+++ EXCERPTED RECORDS +++

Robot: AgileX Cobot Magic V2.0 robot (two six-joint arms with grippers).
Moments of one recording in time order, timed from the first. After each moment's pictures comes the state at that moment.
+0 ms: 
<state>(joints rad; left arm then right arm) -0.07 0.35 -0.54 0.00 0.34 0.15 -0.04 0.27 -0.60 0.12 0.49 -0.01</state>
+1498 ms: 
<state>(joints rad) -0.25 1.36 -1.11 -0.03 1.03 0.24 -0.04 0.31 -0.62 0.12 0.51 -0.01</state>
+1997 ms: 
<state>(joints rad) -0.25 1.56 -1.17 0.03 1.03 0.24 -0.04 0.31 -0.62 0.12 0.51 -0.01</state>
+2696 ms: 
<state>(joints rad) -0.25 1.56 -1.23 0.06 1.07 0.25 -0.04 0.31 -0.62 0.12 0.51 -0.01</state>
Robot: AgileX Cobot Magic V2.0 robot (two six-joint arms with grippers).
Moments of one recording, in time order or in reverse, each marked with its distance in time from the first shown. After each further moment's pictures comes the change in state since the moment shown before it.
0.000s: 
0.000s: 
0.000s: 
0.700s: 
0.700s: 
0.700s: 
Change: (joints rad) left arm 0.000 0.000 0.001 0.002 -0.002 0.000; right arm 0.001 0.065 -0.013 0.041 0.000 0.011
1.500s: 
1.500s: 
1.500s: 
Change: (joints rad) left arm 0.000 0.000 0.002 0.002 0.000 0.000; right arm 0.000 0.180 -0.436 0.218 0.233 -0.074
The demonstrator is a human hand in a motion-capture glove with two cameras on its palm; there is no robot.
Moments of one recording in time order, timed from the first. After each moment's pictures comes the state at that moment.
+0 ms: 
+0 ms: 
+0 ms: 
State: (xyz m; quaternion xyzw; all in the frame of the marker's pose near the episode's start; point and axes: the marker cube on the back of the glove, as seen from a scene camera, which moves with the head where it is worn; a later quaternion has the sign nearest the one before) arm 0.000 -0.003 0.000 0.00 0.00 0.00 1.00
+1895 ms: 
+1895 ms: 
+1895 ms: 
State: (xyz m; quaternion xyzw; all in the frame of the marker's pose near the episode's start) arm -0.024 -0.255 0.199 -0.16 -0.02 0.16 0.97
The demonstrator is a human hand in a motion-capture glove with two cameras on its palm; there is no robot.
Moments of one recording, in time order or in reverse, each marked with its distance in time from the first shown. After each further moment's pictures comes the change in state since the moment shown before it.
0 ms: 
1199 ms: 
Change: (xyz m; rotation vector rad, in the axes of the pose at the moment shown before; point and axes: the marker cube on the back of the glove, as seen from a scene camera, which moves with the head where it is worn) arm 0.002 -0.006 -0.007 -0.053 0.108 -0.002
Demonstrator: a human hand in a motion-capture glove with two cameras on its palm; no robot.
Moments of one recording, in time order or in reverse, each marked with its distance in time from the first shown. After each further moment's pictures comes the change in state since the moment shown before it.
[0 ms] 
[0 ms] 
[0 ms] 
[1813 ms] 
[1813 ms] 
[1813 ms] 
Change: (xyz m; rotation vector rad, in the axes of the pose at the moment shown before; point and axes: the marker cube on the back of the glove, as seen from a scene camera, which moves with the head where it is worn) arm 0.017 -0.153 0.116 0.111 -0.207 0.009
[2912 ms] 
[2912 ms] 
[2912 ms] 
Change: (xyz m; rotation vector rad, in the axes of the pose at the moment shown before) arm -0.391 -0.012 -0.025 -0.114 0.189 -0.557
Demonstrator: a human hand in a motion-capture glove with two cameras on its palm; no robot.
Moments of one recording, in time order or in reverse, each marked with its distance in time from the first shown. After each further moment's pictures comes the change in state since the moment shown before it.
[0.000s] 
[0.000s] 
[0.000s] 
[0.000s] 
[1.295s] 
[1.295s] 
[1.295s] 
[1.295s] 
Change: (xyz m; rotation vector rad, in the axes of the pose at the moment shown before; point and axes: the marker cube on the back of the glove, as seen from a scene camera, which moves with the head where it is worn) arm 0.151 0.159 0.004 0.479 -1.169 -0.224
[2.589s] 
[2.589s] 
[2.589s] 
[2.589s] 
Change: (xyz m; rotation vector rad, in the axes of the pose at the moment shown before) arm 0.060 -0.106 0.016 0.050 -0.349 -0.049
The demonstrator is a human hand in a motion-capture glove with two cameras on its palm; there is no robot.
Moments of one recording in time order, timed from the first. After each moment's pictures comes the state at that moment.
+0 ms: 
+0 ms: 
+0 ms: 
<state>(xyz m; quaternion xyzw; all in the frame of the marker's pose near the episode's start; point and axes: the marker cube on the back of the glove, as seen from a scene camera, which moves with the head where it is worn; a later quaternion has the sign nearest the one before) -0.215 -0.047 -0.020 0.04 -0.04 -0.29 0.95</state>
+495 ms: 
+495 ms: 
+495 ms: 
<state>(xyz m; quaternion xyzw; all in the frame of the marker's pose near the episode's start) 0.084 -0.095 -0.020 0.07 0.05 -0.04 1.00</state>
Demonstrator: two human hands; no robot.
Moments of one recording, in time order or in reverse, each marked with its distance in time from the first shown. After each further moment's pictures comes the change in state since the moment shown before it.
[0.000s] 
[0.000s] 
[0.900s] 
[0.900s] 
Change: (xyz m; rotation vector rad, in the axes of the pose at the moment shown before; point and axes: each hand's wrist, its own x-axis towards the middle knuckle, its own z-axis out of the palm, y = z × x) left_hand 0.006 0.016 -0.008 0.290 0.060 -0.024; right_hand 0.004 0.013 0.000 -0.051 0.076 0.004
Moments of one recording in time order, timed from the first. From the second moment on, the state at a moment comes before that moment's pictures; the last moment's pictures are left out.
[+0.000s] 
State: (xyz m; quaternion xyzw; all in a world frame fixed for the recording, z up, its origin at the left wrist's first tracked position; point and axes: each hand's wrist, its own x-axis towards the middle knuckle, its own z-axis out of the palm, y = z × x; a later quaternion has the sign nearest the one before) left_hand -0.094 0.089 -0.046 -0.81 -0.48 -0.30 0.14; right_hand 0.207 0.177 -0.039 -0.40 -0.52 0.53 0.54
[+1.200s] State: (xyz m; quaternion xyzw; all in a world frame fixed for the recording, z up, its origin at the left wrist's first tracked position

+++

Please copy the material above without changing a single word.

Robot: AgileX Cobot Magic V2.0 robot (two six-joint arms with grippers).
Moments of one recording in time order, timed from the first. After each moment's pictures comes the state at that moment.
+0 ms: 
<state>(joints rad; left arm then right arm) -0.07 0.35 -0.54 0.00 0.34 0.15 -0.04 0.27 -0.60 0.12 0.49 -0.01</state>
+1498 ms: 
<state>(joints rad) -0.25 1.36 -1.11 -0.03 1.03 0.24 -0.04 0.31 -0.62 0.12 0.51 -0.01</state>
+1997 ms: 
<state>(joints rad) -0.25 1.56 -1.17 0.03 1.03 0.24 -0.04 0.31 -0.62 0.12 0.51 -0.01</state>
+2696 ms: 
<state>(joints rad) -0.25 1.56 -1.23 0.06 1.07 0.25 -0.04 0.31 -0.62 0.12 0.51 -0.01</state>
Robot: AgileX Cobot Magic V2.0 robot (two six-joint arms with grippers).
Moments of one recording, in time order or in reverse, each marked with its distance in time from the first shown. After each further moment's pictures comes the change in state since the moment shown before it.
0.000s: 
0.000s: 
0.000s: 
0.700s: 
0.700s: 
0.700s: 
Change: (joints rad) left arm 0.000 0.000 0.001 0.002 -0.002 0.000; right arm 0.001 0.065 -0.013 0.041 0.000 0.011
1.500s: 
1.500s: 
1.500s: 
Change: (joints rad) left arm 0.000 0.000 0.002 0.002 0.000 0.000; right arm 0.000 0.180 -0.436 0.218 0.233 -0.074
The demonstrator is a human hand in a motion-capture glove with two cameras on its palm; there is no robot.
Moments of one recording in time order, timed from the first. After each moment's pictures comes the state at that moment.
+0 ms: 
+0 ms: 
+0 ms: 
State: (xyz m; quaternion xyzw; all in the frame of the marker's pose near the episode's start; point and axes: the marker cube on the back of the glove, as seen from a scene camera, which moves with the head where it is worn; a later quaternion has the sign nearest the one before) arm 0.000 -0.003 0.000 0.00 0.00 0.00 1.00
+1895 ms: 
+1895 ms: 
+1895 ms: 
State: (xyz m; quaternion xyzw; all in the frame of the marker's pose near the episode's start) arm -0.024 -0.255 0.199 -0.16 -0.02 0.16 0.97
The demonstrator is a human hand in a motion-capture glove with two cameras on its palm; there is no robot.
Moments of one recording, in time order or in reverse, each marked with its distance in time from the first shown. After each further moment's pictures comes the change in state since the moment shown before it.
0 ms: 
1199 ms: 
Change: (xyz m; rotation vector rad, in the axes of the pose at the moment shown before; point and axes: the marker cube on the back of the glove, as seen from a scene camera, which moves with the head where it is worn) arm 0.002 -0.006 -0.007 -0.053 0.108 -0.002
Demonstrator: a human hand in a motion-capture glove with two cameras on its palm; no robot.
Moments of one recording, in time order or in reverse, each marked with its distance in time from the first shown. After each further moment's pictures comes the change in state since the moment shown before it.
[0 ms] 
[0 ms] 
[0 ms] 
[1813 ms] 
[1813 ms] 
[1813 ms] 
Change: (xyz m; rotation vector rad, in the axes of the pose at the moment shown before; point and axes: the marker cube on the back of the glove, as seen from a scene camera, which moves with the head where it is worn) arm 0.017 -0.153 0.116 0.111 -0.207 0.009
[2912 ms] 
[2912 ms] 
[2912 ms] 
Change: (xyz m; rotation vector rad, in the axes of the pose at the moment shown before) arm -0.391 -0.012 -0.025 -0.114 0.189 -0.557
Demonstrator: a human hand in a motion-capture glove with two cameras on its palm; no robot.
Moments of one recording, in time order or in reverse, each marked with its distance in time from the first shown. After each further moment's pictures comes the change in state since the moment shown before it.
[0.000s] 
[0.000s] 
[0.000s] 
[0.000s] 
[1.295s] 
[1.295s] 
[1.295s] 
[1.295s] 
Change: (xyz m; rotation vector rad, in the axes of the pose at the moment shown before; point and axes: the marker cube on the back of the glove, as seen from a scene camera, which moves with the head where it is worn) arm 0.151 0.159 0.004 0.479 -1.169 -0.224
[2.589s] 
[2.589s] 
[2.589s] 
[2.589s] 
Change: (xyz m; rotation vector rad, in the axes of the pose at the moment shown before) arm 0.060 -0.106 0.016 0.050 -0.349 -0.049
The demonstrator is a human hand in a motion-capture glove with two cameras on its palm; there is no robot.
Moments of one recording in time order, timed from the first. After each moment's pictures comes the state at that moment.
+0 ms: 
+0 ms: 
+0 ms: 
<state>(xyz m; quaternion xyzw; all in the frame of the marker's pose near the episode's start; point and axes: the marker cube on the back of the glove, as seen from a scene camera, which moves with the head where it is worn; a later quaternion has the sign nearest the one before) -0.215 -0.047 -0.020 0.04 -0.04 -0.29 0.95</state>
+495 ms: 
+495 ms: 
+495 ms: 
<state>(xyz m; quaternion xyzw; all in the frame of the marker's pose near the episode's start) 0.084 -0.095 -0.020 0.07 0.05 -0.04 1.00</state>
Demonstrator: two human hands; no robot.
Moments of one recording, in time order or in reverse, each marked with its distance in time from the first shown. After each further moment's pictures comes the change in state since the moment shown before it.
[0.000s] 
[0.000s] 
[0.900s] 
[0.900s] 
Change: (xyz m; rotation vector rad, in the axes of the pose at the moment shown before; point and axes: each hand's wrist, its own x-axis towards the middle knuckle, its own z-axis out of the palm, y = z × x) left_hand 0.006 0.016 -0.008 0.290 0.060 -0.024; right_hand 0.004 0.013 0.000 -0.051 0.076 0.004
Moments of one recording in time order, timed from the first. From the second moment on, the state at a moment comes before that moment's pictures; the last moment's pictures are left out.
[+0.000s] 
State: (xyz m; quaternion xyzw; all in a world frame fixed for the recording, z up, its origin at the left wrist's first tracked position; point and axes: each hand's wrist, its own x-axis towards the middle knuckle, its own z-axis out of the palm, y = z × x; a later quaternion has the sign nearest the one before) left_hand -0.094 0.089 -0.046 -0.81 -0.48 -0.30 0.14; right_hand 0.207 0.177 -0.039 -0.40 -0.52 0.53 0.54
[+1.200s] State: (xyz m; quaternion xyzw; all in a world frame fixed for the recording, z up, its origin at the left wrist's first tracked position

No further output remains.